The triangle inequality tells us that given points $x,y,z$ in a Euclidean space (or more generally, in a metric space), $d(x,z)\leq d(x,y)+d(y,z)$ ($d(a,b)$ refers to the distance between points $a$ and $b$).
Use this tag on questions that rely on the triangle inequality in either a geometric or a metric space.
In Euclidean Geometry, the triangle inequality governs the sorts of lengths that can form the sides of a triangle. It says that given non-negative reals $a$ $b$ and $c$, there exists a triangle with side lengths $a$, $b$ and $c$ if $$a\leq b+c,$$ $$b\leq a+c,$$ and $$c\leq a+b.$$ Note that the triangle inequality permits the existence of degenerate triangles.

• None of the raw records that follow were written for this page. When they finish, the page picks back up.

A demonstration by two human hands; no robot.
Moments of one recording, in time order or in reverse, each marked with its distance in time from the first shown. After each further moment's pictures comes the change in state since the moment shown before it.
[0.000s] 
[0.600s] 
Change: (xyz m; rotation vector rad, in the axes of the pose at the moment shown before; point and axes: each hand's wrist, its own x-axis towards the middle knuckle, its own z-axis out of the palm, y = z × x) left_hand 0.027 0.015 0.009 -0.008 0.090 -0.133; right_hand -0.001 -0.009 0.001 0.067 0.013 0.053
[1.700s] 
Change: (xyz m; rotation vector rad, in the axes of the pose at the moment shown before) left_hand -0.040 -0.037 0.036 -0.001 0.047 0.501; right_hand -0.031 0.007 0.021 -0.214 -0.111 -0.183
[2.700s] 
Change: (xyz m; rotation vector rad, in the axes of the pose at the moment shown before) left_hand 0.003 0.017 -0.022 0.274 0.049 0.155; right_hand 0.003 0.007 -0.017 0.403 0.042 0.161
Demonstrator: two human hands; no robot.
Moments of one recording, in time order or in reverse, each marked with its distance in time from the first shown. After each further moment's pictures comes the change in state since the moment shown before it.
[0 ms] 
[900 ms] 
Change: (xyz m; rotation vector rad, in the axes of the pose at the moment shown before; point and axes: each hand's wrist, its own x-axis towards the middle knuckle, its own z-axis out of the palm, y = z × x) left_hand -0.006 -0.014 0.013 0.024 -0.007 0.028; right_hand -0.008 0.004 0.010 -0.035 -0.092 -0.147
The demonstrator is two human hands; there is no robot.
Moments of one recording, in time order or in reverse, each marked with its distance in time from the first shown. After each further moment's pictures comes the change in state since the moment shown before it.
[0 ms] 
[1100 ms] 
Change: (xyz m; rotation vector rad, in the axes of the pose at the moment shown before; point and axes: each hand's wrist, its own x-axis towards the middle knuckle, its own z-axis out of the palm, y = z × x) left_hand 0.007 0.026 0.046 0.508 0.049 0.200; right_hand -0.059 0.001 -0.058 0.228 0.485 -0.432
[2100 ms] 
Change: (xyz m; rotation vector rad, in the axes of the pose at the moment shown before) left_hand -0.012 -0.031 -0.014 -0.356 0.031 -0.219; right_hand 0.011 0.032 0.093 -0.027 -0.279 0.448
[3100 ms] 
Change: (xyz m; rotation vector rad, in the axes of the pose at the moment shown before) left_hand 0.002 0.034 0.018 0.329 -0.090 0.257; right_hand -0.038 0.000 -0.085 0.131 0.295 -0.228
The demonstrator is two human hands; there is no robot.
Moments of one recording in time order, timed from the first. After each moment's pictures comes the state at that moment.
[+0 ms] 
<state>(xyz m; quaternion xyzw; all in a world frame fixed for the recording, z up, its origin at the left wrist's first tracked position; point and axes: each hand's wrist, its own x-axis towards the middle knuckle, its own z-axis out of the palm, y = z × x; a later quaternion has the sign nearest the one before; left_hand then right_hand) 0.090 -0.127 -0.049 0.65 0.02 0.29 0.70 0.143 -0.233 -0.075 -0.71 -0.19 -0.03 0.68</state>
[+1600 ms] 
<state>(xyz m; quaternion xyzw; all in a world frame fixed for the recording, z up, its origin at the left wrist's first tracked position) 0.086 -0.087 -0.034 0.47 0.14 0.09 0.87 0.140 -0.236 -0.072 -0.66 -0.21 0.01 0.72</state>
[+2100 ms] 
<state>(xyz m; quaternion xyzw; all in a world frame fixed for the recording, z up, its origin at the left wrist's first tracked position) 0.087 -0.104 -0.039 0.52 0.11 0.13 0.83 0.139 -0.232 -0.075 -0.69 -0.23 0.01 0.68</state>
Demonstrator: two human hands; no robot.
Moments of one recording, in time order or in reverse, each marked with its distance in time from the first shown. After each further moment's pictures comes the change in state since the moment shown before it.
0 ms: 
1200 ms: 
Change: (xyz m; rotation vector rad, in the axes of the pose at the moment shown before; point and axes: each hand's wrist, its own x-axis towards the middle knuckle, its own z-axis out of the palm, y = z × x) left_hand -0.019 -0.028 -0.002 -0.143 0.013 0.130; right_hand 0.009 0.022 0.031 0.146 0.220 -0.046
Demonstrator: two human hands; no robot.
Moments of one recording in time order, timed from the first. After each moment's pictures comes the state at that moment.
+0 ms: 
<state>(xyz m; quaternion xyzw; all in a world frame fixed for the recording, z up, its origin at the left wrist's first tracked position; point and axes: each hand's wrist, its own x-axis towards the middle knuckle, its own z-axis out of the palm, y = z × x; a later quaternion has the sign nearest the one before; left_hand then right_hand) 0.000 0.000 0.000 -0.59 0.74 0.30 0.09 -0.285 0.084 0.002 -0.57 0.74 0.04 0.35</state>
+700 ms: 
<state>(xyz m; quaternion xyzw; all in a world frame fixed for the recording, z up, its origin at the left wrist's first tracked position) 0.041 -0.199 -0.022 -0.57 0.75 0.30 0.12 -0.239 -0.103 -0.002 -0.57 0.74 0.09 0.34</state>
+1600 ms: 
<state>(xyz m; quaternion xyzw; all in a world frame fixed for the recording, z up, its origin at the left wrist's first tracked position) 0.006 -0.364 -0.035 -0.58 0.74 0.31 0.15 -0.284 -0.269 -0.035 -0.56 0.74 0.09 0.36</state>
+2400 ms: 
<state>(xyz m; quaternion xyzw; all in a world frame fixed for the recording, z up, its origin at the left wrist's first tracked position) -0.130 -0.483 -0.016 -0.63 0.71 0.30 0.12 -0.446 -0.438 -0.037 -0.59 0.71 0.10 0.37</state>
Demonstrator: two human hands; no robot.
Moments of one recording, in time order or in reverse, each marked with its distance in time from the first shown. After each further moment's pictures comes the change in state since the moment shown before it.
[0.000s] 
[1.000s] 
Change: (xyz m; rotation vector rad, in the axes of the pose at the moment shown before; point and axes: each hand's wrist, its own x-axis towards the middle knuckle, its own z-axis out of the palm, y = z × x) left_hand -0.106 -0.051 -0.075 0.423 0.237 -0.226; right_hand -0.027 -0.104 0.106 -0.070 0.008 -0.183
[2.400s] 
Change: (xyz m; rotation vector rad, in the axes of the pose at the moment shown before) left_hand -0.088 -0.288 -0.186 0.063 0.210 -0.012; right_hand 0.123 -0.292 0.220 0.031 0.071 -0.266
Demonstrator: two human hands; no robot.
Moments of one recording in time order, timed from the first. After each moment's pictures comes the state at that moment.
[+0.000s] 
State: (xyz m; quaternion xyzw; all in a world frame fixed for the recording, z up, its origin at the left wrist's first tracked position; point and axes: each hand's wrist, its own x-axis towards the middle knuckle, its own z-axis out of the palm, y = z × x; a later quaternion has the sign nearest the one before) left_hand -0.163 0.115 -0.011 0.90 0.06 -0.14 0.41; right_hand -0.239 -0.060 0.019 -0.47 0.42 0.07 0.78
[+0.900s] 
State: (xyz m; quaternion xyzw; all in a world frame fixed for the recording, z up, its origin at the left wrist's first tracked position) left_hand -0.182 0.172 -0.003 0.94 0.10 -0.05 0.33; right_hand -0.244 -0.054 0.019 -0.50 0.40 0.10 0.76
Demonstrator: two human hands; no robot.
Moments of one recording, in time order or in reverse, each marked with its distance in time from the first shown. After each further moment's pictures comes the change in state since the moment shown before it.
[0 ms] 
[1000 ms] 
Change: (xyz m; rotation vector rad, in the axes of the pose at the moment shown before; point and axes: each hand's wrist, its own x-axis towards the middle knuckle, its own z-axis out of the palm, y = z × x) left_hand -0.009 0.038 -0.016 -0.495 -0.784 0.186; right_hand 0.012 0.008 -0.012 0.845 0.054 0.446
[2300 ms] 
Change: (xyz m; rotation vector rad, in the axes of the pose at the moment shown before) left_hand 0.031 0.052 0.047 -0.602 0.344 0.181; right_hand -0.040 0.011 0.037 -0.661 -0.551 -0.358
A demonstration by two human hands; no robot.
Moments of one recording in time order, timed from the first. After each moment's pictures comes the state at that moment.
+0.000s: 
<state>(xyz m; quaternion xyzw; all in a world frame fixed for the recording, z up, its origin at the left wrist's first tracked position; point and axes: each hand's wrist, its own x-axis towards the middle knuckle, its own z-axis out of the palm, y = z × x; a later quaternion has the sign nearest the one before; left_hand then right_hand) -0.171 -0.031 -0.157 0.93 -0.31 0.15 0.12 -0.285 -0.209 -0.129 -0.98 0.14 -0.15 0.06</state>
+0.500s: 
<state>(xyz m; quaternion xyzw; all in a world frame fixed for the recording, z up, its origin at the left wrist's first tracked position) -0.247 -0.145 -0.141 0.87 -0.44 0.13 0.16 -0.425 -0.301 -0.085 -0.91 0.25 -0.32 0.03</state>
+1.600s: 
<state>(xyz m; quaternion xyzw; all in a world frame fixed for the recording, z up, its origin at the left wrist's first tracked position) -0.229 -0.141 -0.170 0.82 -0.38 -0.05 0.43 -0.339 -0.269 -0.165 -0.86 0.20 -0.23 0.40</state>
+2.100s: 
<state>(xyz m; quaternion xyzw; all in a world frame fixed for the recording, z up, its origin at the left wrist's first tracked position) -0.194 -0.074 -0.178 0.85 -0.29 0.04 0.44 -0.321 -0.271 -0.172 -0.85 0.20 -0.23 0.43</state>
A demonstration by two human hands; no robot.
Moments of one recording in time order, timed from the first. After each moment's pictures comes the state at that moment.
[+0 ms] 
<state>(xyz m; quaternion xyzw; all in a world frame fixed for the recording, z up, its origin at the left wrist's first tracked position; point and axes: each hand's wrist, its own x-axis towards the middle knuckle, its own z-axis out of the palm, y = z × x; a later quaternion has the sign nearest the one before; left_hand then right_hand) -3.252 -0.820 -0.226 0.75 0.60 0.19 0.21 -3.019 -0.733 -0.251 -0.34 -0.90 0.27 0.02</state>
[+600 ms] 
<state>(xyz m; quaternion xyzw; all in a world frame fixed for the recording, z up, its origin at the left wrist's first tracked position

Mathematicians later realized that this inequality was quite useful in constructing a rigorous notion of distance between points, since in the Euclidean plane, $3$ points form a triangle, and the distances between them serve as the side lengths of the triangle. Hence, in the definition of a metric space, mathematicians introduce a distance function $d:X\times X\to \mathbb R$, where the final condition on the function is that for any $x,y,z\in X$, $$d(x,z)\leq d(x,y)+d(y,z)$$
Use this tag, when either referring to the triangle inequality in a standard Euclidean space or in a more general metric space. Make sure to use the corresponding tags for either metric spaces or Euclidean geometry to indicate what usage of the triangle inequality is relevant.